Three-dimensional multiscale discrete Radon and John transforms
José Marichal-Hernández, Óscar Gómez-Cárdenes, Fernando Rosa, Do Hyung Kim, José M. Rodríguez-Ramos
TL;DR
The paper introduces two forward transforms for discrete 3D data: a multiscale discrete Radon transform (DRT) of planes and a multiscale discrete John transform (DJT) of lines, both operating with integer arithmetic and no interpolation. Each transform employs a recursive, dyadic subdivision (dyadic cubes for planes, dodecant-like partitions for lines) that yields linearithmic complexity and fast, exact adjoint-based inverses suitable for iterative refinement. The authors provide detailed mapping equations, output shapes, and implementation strategies, including a Halide-based, architecture-agnostic pipeline and a comprehensive comparison to Fourier-based Radon methods. They demonstrate practical applicability through a depth-map/scene-scanning example and discuss inversion stability, convergence via multigrid schemes, and potential for real-time processing on standard hardware. The results indicate substantial speed advantages for forward paths and integers-only computation, with implications for tomography, computational photography, and acoustic localization.
Abstract
Two algorithms are introduced for the computation of discrete integral transforms with a multiscale approach operating in discrete three-dimensional (3D) volumes while considering its real-time implementation. The first algorithm, referred to as 3D discrete Radon transform (DRT) of planes, will compute the summation set of values lying in discrete planes in a cube that imitates, in discrete data, the integrals on two-dimensional planes in a 3D volume similar to the continuous Radon transform. The normals of these planes, equispaced in ascents, cover a quadrilateralized hemisphere and comprise 12 dodecants.
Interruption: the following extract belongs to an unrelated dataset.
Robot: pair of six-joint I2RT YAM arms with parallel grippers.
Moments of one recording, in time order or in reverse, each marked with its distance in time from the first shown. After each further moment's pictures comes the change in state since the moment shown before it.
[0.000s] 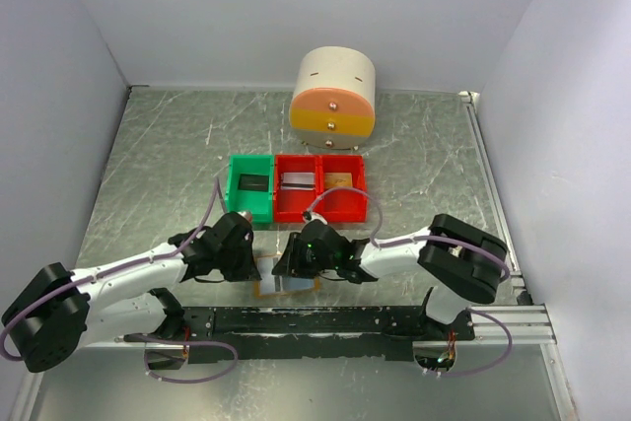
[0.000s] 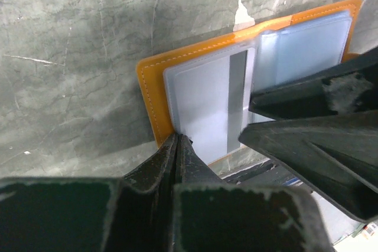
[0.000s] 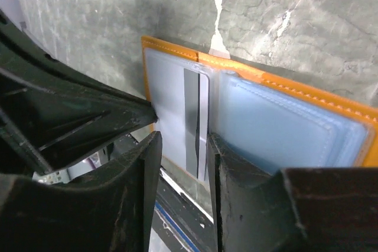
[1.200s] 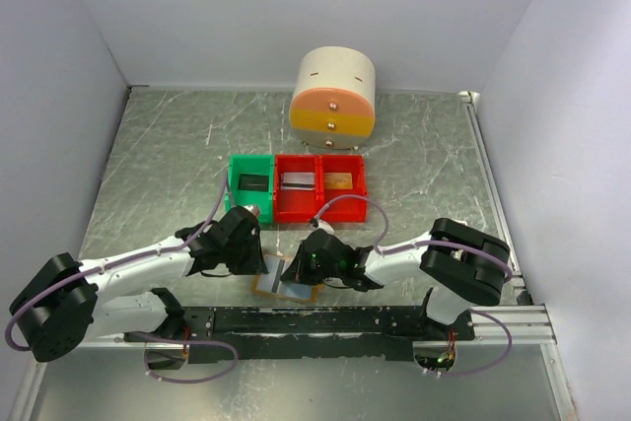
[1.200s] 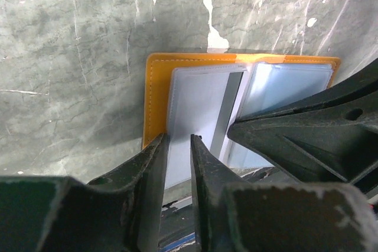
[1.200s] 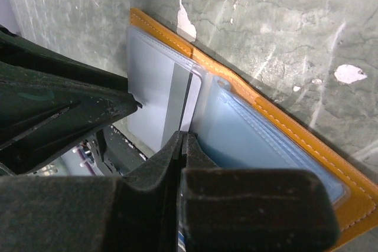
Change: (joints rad) left arm -0.015 0.066 0.068 0.014 -0.017 0.034; right arm 0.040 0.002 -0.056 0.017 0.065 0.072
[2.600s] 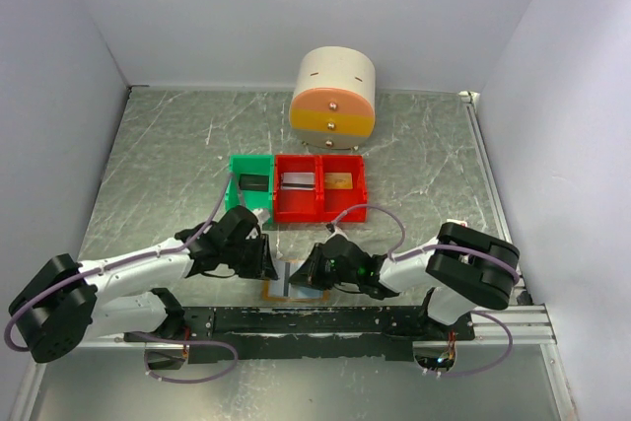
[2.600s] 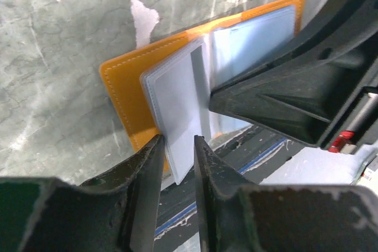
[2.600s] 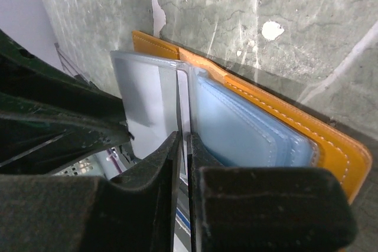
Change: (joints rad) left arm -0.006 -0.005 -0.030 0.097 0.184 0.054; right arm -0.035 -0.050 -0.175 0.207 -0.027 0.130
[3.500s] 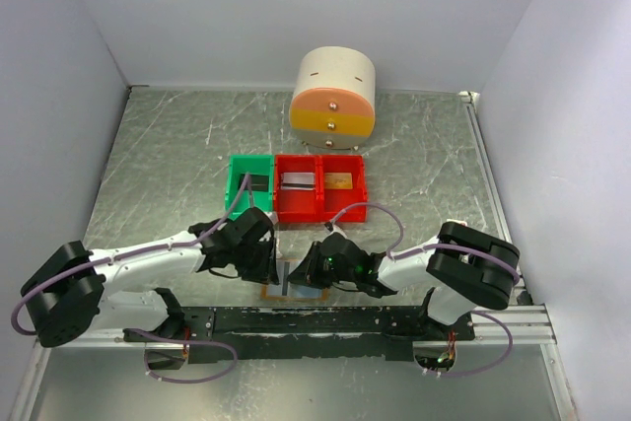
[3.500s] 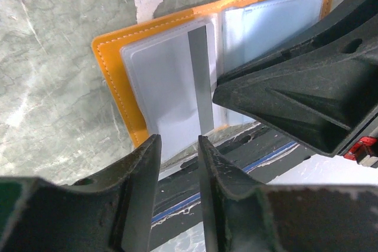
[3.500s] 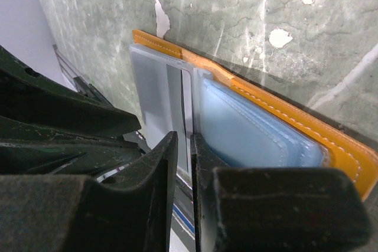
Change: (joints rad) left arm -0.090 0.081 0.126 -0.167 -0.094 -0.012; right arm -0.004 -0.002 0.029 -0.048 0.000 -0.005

The second proposed algorithm, referred to as the 3D discrete John transform (DJT) of lines, will sum elements lying on discrete 3D lines while imitating the behavior of the John or X-ray continuous transform on 3D volumes. These discrete integral transforms do not perform interpolation on input or intermediate data, and they can be computed using only integer arithmetics with linearithmic complexity; thus, outperforming the methods based on the Fourier slice-projection theorem for real-time applications. We briefly prove that these transforms have fast inversion algorithms that are exact for discrete inputs.